Dalam asesmennya, Fitch menyebutkan, pemulihan ekonomi Indonesia didorong stimulus pemerintah, ekspor yang ditopang perbaikan harga komoditas, dan pembangunan infrastruktur. Namun, pemulihan ekonomi tersebut tetap akan bergantung pada penanganan penyebaran Covid-19 khususnya melalui percepatan vaksinasi.
Dalam jangka menengah, Fitch memproyeksikan pertumbuhan ekonomi akan didorong oleh implementasi Undang-Undang Nomor 11 Tahun 2020 tentang Cipta Kerja yang bertujuan menghapus berbagai hambatan investasi. Fitch juga menilai pembentukan INA merupakan langkah tepat untuk mendukung pembiayaan pembangunan infrastruktur dalam beberapa tahun ke depan.

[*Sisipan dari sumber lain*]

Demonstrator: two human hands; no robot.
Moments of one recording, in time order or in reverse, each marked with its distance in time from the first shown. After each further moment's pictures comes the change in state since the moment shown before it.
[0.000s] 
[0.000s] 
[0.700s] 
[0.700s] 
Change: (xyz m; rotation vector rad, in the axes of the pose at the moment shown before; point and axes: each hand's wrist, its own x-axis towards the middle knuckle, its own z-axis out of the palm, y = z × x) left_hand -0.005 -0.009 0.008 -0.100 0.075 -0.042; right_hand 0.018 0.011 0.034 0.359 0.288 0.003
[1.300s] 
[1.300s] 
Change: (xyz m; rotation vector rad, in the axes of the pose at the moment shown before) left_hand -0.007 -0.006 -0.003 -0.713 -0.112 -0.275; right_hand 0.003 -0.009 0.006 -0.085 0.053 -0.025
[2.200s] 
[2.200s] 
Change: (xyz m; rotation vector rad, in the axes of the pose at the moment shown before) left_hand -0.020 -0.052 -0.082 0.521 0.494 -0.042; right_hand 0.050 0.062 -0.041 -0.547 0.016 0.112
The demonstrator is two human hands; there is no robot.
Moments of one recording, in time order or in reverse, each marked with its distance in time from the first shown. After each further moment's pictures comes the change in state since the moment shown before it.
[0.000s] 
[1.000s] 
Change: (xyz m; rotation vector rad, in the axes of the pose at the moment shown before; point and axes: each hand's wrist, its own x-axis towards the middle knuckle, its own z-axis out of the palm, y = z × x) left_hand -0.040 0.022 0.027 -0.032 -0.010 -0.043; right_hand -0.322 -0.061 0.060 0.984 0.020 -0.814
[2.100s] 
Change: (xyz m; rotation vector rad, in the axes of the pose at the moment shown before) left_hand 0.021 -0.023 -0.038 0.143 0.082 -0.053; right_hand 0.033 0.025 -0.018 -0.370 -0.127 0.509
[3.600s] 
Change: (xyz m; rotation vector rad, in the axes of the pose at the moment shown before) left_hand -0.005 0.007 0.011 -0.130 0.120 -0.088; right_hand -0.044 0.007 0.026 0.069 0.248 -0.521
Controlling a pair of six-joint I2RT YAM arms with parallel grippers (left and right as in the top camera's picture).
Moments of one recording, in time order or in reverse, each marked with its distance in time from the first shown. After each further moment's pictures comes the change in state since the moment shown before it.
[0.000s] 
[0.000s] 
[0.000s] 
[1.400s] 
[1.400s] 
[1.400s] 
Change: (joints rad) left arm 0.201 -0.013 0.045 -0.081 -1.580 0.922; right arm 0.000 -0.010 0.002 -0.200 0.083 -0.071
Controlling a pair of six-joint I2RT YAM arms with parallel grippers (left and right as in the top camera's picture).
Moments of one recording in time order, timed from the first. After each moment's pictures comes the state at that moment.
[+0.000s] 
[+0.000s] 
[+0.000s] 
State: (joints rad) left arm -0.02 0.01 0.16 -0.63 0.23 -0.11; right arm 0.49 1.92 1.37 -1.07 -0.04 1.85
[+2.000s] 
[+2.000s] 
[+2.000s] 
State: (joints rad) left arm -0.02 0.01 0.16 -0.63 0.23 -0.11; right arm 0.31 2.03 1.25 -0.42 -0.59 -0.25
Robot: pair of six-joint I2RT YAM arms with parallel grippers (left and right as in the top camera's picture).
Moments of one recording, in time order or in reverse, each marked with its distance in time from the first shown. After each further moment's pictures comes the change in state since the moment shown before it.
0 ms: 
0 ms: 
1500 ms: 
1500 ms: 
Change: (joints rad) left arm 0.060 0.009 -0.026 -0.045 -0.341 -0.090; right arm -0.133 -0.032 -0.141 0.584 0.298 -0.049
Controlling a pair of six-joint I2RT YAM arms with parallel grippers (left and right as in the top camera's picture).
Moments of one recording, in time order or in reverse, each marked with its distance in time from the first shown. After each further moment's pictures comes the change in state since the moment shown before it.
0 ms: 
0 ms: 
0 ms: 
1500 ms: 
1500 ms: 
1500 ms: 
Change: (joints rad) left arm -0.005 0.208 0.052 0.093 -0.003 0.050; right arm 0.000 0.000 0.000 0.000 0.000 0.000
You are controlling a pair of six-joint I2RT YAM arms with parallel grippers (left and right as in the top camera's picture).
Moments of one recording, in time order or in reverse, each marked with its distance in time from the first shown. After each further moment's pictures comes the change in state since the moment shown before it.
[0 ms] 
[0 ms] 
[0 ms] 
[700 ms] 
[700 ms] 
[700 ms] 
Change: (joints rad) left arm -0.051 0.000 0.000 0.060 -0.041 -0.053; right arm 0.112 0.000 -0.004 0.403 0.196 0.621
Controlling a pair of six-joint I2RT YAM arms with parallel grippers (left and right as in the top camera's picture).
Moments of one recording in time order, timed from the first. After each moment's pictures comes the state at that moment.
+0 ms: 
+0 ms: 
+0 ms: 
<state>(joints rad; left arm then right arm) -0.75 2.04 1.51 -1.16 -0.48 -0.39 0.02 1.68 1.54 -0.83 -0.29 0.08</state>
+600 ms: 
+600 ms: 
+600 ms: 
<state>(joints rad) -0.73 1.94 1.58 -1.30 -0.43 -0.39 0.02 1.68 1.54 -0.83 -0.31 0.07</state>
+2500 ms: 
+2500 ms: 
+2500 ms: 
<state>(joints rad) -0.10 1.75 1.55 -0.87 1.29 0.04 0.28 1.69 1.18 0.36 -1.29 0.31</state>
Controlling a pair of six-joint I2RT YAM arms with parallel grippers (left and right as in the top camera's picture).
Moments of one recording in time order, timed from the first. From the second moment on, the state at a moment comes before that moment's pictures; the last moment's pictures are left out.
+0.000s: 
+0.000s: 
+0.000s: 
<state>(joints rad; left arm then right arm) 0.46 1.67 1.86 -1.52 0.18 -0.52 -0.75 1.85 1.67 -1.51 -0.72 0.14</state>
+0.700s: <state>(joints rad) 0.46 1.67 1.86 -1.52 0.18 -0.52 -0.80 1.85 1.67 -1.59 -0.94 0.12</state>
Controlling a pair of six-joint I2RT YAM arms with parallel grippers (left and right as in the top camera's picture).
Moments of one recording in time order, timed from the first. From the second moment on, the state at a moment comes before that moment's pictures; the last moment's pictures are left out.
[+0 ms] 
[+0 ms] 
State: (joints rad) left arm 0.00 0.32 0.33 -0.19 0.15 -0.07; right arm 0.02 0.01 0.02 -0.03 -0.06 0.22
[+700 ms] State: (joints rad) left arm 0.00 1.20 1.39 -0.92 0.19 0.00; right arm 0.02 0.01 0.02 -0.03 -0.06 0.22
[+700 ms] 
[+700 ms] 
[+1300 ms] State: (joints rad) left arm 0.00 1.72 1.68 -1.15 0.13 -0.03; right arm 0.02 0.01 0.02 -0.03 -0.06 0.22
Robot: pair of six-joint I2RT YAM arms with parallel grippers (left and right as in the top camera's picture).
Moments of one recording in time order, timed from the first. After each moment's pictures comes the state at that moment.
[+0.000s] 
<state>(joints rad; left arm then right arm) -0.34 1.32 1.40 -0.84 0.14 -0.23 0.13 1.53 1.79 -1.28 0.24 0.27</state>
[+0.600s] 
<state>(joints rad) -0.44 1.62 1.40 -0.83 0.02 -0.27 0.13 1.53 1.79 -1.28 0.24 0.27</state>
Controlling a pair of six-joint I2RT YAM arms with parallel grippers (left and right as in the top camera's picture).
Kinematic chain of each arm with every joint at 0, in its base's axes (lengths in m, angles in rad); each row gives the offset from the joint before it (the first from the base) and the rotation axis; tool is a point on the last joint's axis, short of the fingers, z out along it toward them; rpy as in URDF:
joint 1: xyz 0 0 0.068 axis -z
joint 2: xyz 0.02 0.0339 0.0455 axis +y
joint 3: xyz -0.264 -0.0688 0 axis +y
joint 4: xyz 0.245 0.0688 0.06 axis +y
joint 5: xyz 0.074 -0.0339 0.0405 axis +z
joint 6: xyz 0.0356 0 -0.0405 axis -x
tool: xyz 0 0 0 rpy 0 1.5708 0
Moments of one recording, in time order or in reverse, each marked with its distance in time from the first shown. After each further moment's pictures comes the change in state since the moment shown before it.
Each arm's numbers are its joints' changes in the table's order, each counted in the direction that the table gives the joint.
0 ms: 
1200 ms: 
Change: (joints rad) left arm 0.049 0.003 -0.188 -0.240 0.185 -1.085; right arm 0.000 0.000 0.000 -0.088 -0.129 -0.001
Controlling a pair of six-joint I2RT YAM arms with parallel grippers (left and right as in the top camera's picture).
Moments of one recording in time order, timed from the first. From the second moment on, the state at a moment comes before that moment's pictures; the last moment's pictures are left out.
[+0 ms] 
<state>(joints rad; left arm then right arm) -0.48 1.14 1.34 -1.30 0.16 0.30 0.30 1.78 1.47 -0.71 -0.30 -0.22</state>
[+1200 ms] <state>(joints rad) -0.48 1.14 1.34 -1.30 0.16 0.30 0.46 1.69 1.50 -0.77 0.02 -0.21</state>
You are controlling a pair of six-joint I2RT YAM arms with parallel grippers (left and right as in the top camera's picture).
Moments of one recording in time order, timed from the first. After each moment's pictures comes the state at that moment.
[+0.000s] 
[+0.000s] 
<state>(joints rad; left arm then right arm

Fitch memperkirakan ekonomi Indonesia akan pulih bertahap, yaitu tumbuh 5,3 persen pada 2021 dan 6 persen pada 2022.
Meski begitu, Fitch meminta agar Indonesia mencermati sejumlah tantangan yang akan dihadapi, yaitu ketergantungan terhadap sumber pembiayaan eksternal yang masih tinggi, penerimaan pemerintah yang rendah, dan perkembangan sisi struktural.
Fitch juga menilai, dukungan BI atas pembiayaan defisit fiskal telah membantu mengurangi biaya bunga dan mendukung percepatan pemulihan ekonomi. Langkah tersebut hanya bersifat sementara sehingga tidak menimbulkan risiko penurunan keyakinan investor terhadap kredibilitas kebijakan moneter.